EL PELUCA ARGENTINO
Por: El Chucho
Por el día del padre, mi hijo Pelota, el papá de Jotito, me regaló una camiseta de rayas celestes y blancas con la palabra "Messi" estampada en la espalda. Yo no entendí la alusión y rechacé el caballo desmuelado que me estaban ofreciendo, aunque llegué a dudar si aquello de "Messi" era algo así como "gracias" escrito en provenzal o francés con ortografía humalista. Pero luego me acordé de que eso es imposible porque Pelota es una bestia para los idiomas, las matemáticas, las humanidades, los negocios y la medicina humana. Y tampoco sabe usar un alicate. Le pregunté entonces, antes de tirarle un cocacho por bruto, qué significaba "Messi" y se rió desvergonzadamente, llamando a gritos a Jotito para que lo acompañe en la burla. Pasada la euforia, previas correhuelas, ambos me explicaron que Messi era la joven promesa argentina de este Mundial. Y hasta me enseñaron la foto. ¿Messi un jugador argentino? ¡Ridículo! Argentinos, lo que se dice argentinos, yo recuerdo algunos como el flaco Stabile, el impredecible Corbatta y hasta a Betis, el único gaucho que metió un gol en el mundial del 34 y encima era back central. Pero Messis no hay. Cuando me pasaron el video del gol de aquel elfo dando brincos en el césped me di cuenta de que las cosas en este Mundial seguirán de mal en peor si un duende se convierte en protagonista y un ario es suplente de un africano, que a su vez es suplente de un polaco en la selección aria. ¡Bah! por cosas como ésa empiezo a creer en la eugenesia.

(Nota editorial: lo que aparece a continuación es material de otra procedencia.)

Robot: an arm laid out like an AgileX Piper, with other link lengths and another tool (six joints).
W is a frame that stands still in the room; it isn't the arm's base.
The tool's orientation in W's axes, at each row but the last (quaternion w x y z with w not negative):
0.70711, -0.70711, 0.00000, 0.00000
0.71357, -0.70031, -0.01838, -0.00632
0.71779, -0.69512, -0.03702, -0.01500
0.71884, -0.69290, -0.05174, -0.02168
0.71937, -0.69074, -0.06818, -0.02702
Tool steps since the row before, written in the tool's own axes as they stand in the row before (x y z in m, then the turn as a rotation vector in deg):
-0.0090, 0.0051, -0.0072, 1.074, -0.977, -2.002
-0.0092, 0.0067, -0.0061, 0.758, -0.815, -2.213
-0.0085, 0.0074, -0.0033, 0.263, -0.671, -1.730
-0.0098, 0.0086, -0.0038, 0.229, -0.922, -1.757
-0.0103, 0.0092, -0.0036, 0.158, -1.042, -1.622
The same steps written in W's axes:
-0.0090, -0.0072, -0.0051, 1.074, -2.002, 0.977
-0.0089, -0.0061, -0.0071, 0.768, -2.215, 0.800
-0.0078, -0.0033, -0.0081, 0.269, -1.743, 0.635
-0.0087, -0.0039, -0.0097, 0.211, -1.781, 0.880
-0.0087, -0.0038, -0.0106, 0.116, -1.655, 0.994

Yo me pregunto: ¿Qué ha dado Argentina al fútbol? Nada, salvo la afeminada exhibición de sujetos de pelos largos y medias caídas. Y, obvio, ese famoso chester white recién capado que se contorsionaba en las gradas después de cada uno de los seis pepinos que los pelucas argentinos propinaron a unos gitanos sin carpa de circo. En mis tiempos, lo juro, los argentinos no eran así de retacos y pelotudos: eran arrogantes, sí, pero podían alcanzar la parte alta de un estante sin necesidad de un banquito. Lo mejor es que a los que realmente sabían chutar un balón se nacionalizaban de inmediato gallegos o tanos, como si quisieran corregir un error, y luego ganaban la Copa del Mundo con camisetas de color entero y no esas con listones que siempre me parecieron más propias para cortinas de viuda.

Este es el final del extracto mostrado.